Revealing the Highlights of the 2018 Ebisu Festival! Hiroshima City, Hiroshima Prefecture

Hiroshima City: A City of Peace and Gourmet Delights

Hiroshima City is a government-designated city and the capital of Hiroshima Prefecture. It is located in the western part of Hiroshima Prefecture and has the largest population in the Shikoku and Chugoku regions.

As the first city in the world where an atomic bomb was dropped, it is internationally renowned and holds significant influence as a city of international peace and culture.

The charm of Hiroshima City includes tourist spots such as the Peace Memorial Park, the Atomic Bomb Dome, and Hiroshima Castle. In terms of gourmet food, the city offers specialties like Hiroshima-style okonomiyaki, Hiroshima tsukemen (cold noodles), soupless dandan noodles, and Hiroshima oysters. Dishes like ramen and okonomiyaki are loved by people of all ages and are sure to be delicious for everyone. Particularly, the soupless dandan noodles are a unique dish where you mix the noodles with the sauce, and it’s ready to eat when the sauce has diminished.

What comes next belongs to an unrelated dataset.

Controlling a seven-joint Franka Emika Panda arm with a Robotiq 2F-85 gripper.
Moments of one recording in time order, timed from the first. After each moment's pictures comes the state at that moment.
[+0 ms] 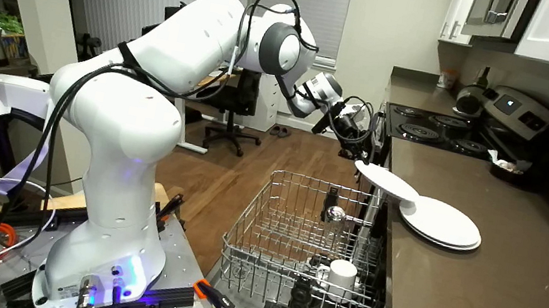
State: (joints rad) arm 0.38 0.99 -0.02 -1.14 -0.93 1.41 0.46
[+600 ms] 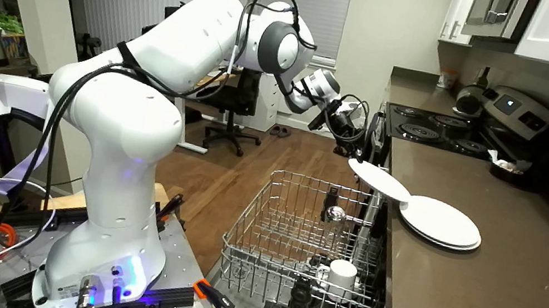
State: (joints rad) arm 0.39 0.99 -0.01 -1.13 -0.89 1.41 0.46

Quote from a view of Hiroshima Peace Memorial Park from the river.

Let’s Visit the Ebisu Festival!

Location: Ebisu Shrine, Naka-ku, Hiroshima City

Date: Annually from November 18 to 20


  • Train: 3-minute walk from Hiroden “Ebisu-cho Station”
  • Car: 20-30 minutes from Hiroshima IC (Website of the Hiroshima City Central Shopping Street Promotion Association)

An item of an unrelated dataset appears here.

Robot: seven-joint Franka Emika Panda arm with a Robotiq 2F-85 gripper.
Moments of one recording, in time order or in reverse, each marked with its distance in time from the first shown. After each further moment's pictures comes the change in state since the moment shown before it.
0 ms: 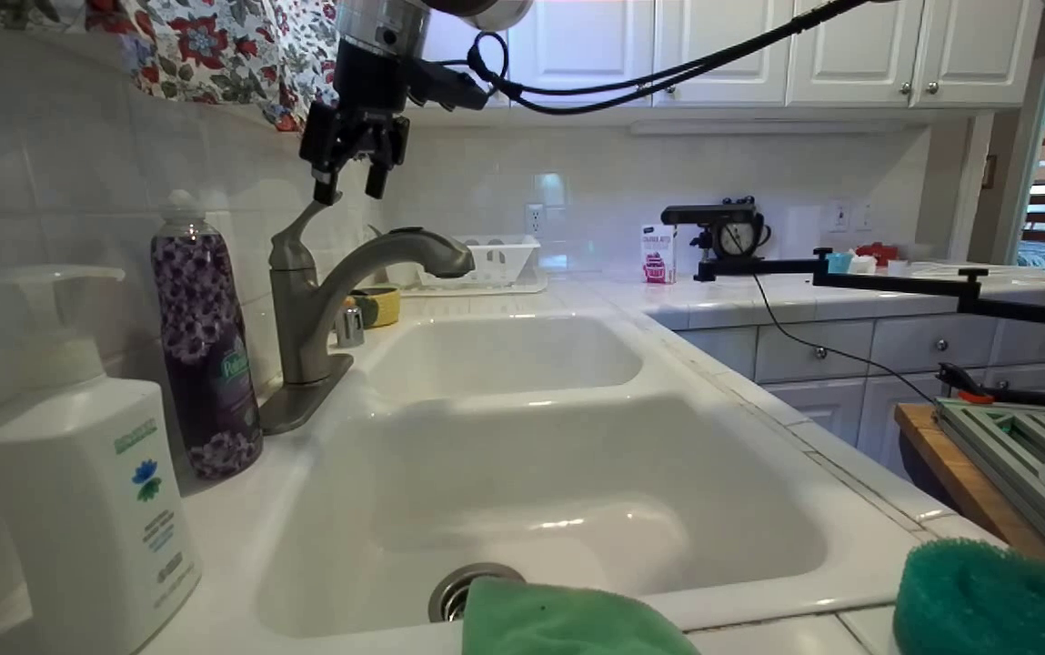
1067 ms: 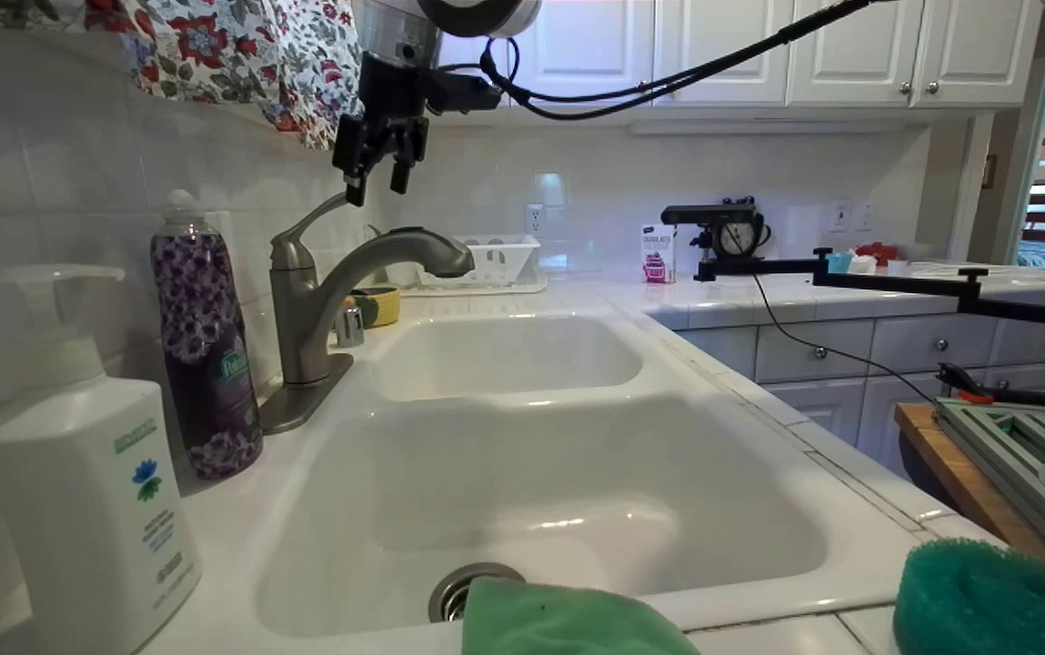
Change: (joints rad) arm -0.012 0.000 -0.055 0.000 -0.056 -0.006 0.000
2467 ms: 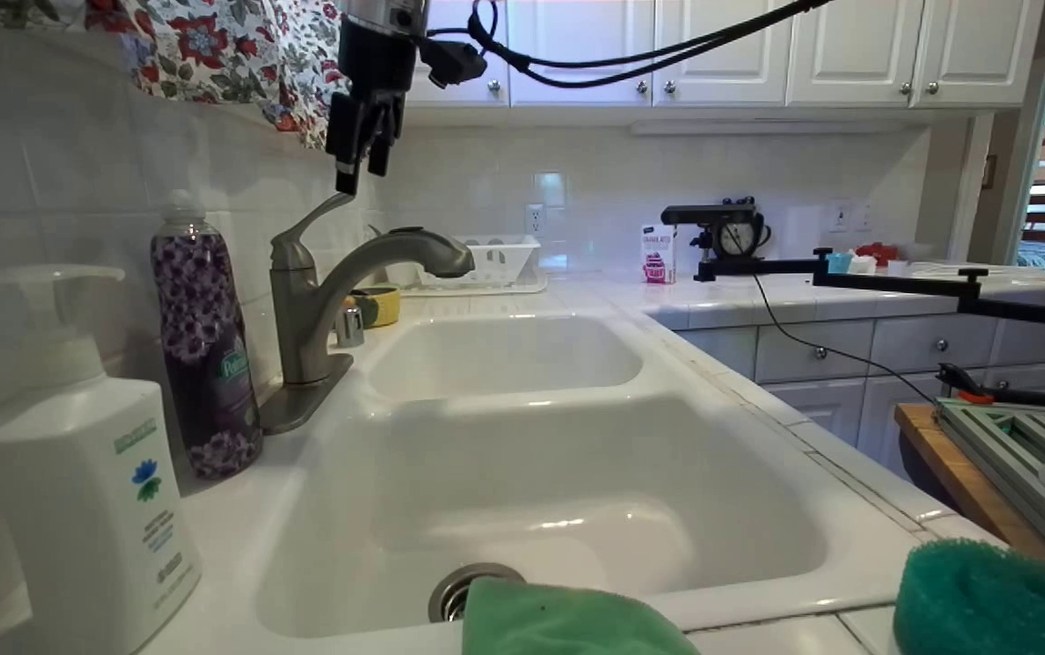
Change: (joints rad) arm 0.017 -0.040 0.078 -0.010 -0.080 -0.061 -0.179
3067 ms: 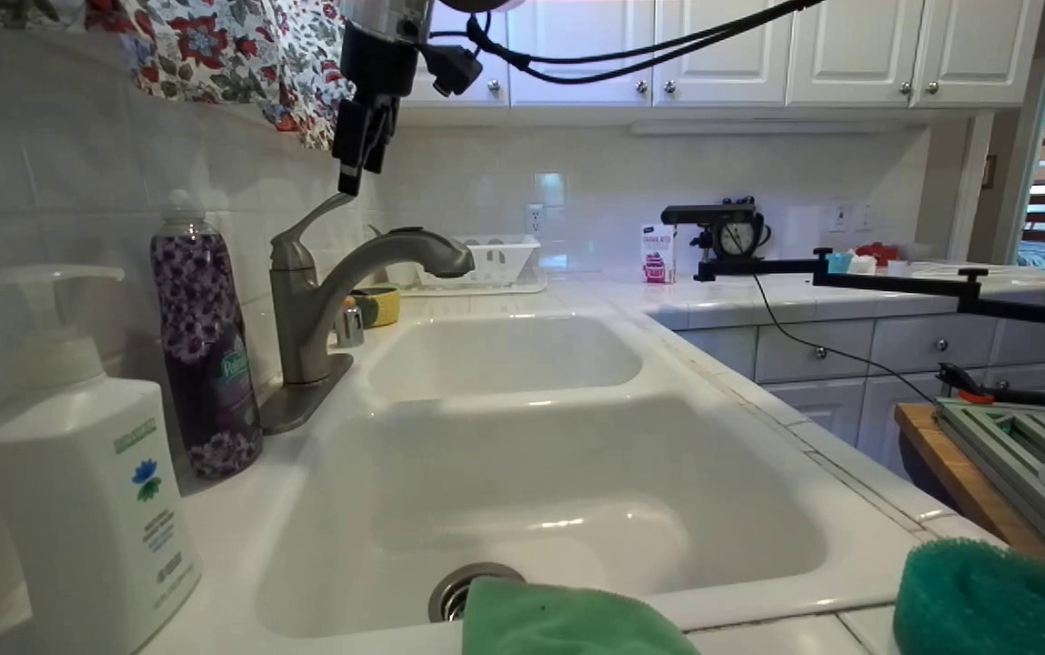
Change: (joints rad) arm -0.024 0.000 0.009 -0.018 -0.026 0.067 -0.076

The official name of the Ebisu Festival is “Ebisu Taisai,” and it is counted as one of the three major festivals in Hiroshima Prefecture. Locally, it is affectionately known as “Ebesan.”

This festival has been held continuously since the Ebisu Shrine was established in Keicho 8 (1603). Remarkably, it has been passed down without interruption for over 400 years. Even when the city was devastated by the atomic bomb, the festival continued in a temporary makeshift shrine, highlighting the importance of this tradition.

Ebisu Shrine is dedicated to Ebisu, one of the Seven Lucky Gods, known as the deity of prosperous business. Did you know that Ebisu is the only god among the Seven Lucky Gods to have originated in Japan?


During the festival, lucky rakes (komazarae) decorated with talismans for prosperous business are sold at Ebisu Shrine. Additionally, the shopping streets hold big sales and bargain events, creating a very lively atmosphere.

The highlight of this festival is the “Kagura.” Kagura is a traditional performance involving songs and dances dedicated to the deities of Japanese mythology. It has been performed since ancient times as a ritual to pray for bountiful harvests and abundant catches, and to ward off illnesses. Dancers wear masks of Ebisu and perform the dance.

Furthermore, the “Miss Fukumusume” is selected. Three women over the age of 18 are chosen to enliven the festival. High school students are not eligible. Those chosen as Fukumusume receive prizes and commemorative gifts.



The Ebisu Festival, which has continued uninterrupted for 400 years, attracts as many as 100,000 people during its duration. I believe it has continued this long because it is cherished and protected by the local community. I encourage everyone to visit and experience it for themselves.